If time is money, then so is beauty. And this is especially true when it comes to… your parents?
In fact, yes. Having biologically “attractive” parents is estimated to make you substantially more money than people with regular rent — and much more than those with below-average looks, according to a new study.
Economic research has long linked conventional attractiveness to success in the workplace. (Nice people are often paid more, get better jobs, and get promoted more quickly.) But a recently published working paper from the National Bureau of Economic Research, or NBER, goes a step further by quantifying exactly how much it pays to be part of a handsome clan.
“In monetary terms,” the researchers wrote, having parents considered conventionally attractive “is equivalent to more than $2,300 per year, or an extra income of $106,000 over an average working lifetime.”
The benefits of attractive parents are twofold, says Daniel Hamermesh, a co-author of the report and a researcher at the NBER, who has studied the connection between earnings and attractiveness for decades.
First, in what he calls the “direct” benefits of having good-looking parents: You’ll likely be more attractive yourself, and “this will allow you to earn more,” he tells Money in an email.
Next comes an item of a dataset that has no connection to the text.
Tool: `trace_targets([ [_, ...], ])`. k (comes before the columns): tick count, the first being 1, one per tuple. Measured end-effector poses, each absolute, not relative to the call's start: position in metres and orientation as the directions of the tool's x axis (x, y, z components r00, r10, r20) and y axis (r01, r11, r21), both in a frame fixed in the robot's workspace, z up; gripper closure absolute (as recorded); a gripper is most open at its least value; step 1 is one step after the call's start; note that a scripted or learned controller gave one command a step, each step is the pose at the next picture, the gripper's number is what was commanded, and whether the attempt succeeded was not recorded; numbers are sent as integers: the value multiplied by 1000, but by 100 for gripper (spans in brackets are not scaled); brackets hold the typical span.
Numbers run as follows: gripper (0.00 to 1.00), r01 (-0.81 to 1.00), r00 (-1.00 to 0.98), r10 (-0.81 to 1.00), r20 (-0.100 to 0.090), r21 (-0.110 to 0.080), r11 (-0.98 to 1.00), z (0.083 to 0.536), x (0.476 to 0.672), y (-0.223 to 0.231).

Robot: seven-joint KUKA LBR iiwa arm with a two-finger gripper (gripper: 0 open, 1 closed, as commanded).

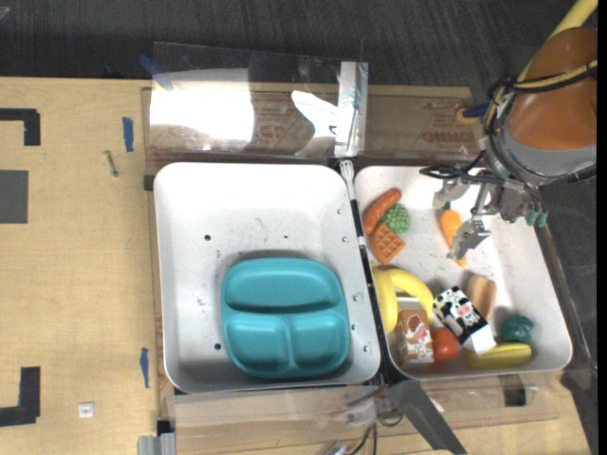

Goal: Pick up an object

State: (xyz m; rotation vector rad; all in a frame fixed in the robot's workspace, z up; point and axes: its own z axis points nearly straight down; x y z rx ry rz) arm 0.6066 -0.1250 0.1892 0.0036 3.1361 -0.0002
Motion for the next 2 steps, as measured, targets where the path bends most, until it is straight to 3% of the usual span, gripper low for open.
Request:
trace_targets([
  [1,0,39,-999,39,-15,-2,999,90,634,-173],
  [2,0,114,-993,114,-5,2,993,88,632,-126],
])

Secondly, your attractive parents are likely to have earned more money because of They attractiveness and therefore have more money to give you. Cha-ching.
“Attractive parents, rich kid?”
Hamermesh and co-author Anwen Zhang made the discovery by first demonstrating that parents’ beauty is, in fact, passed on to their children. They analyzed four datasets from the United States and China, in which people were shown photos or videos of parents and their children and asked to rate their attractiveness.
Their analysis found that parents whose attractiveness was rated 10 percentage points above average had biological children rated 4 percentage points more attractive than average. The researchers then compared these results with household income data to determine exactly how profitable that good look was.
Despite the paper’s playful subtitle: “Hot Parents, Rich Kid?” – Hamermesh calls the results “depressing” because they lead to the perpetuation of inequality. While attractive people and their children tend to earn more money than average-looking people, he says the opposite is also true.
“If your parents are both in the bottom third of the look, you’ll make about $2,300 a year less than someone whose parents are both average,” Hamermesh says.
And, of course, that income gap could expand to more than $4,600 a year – or more than $200,000 in average lifetime earnings – if you compare incomes among people with above-average-looking parents with those with below average looking parents.
“This intergenerational impact explains a substantial part of the inheritance inequality,” he says. “It is disturbing to find yet another characteristic that reduces opportunities between generations.”
In other words, racial and social inequalities are rooted in society’s perception of who is and who is not beautiful. And if you don’t fit the mold, it could literally cost your family thousands of dollars.